6th
April 1945. We were playing in the street with some mates when two Wellington bomber passed almost overhead.
My brother looked up just at the moment they collided. Moments later there was
the sound of an enormous explosion. There was nothing recognisable as an aircraft.
There was only an aluminium shower floating slowly to earth.
There
was one parachute. Then the burning fuel from the plane caught up with it,
there was a brief flare as it burnt up almost immediately and the airman fell
free-fall about 1000 feet.
We
were off a full tilt, running or on our bikes.

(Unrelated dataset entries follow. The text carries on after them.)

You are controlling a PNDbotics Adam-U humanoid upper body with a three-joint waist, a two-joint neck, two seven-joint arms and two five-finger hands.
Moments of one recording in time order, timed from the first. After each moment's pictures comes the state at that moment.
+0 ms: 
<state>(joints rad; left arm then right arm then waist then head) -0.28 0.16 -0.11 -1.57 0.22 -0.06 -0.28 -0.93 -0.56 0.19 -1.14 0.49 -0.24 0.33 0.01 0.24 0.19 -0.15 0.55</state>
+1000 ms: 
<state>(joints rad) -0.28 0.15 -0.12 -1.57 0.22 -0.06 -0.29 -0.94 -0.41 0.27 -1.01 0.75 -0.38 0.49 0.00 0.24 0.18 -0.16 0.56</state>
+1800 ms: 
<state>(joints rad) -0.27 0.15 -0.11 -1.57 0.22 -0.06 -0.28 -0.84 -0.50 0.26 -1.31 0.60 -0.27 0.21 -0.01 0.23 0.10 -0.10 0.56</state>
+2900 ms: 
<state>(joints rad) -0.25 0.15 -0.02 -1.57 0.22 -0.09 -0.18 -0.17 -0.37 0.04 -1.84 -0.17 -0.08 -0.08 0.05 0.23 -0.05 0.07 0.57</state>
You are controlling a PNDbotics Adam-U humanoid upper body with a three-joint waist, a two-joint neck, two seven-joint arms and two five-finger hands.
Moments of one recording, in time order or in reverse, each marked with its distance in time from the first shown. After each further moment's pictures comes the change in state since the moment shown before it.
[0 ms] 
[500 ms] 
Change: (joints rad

But the first person on the
scene was our school-friend Janet who lived on the opposite side of the road
from the impact.
The
main wreckage had fallen in a field just a few yards from our country railway
station. Some debris had on the line,
closing it for quite a time, but by some miracle left the station building and
waiting room untouched.
Janet
stumbled across a flying-boot and then wished she hadn’t. It contained a foot!
By
the time we arrived, the firemen were already damping down the wreckage and
invited us to go away (or words to that effect). Callous little devils that we
were, we gave no thought to the sudden deaths of perhaps eight or ten young men.
We
were after loot, especially Perspex from the plane’s windows which we would
carve into all manner of things, like rings and knuckle-dusters.
Epilogue.
Searching for hard facts to support 70-year-old memories, I am indebted to
David King, Chairman of the Aircrew Remembrance Society for the following
information:
‘The Wellington Collision you witnessed accrued on the 6th
April 1945, both aircraft from 26 O.T.U. Little Horwood, Wellingtons, serial No.
HE928, flown by F/Lt D L Wise, and serial No.LN540 flown by F/Of M L Hore’. He provide
a map showing the point of impact together with a photo of one of the engines,
which has been donated to Bletchley Park.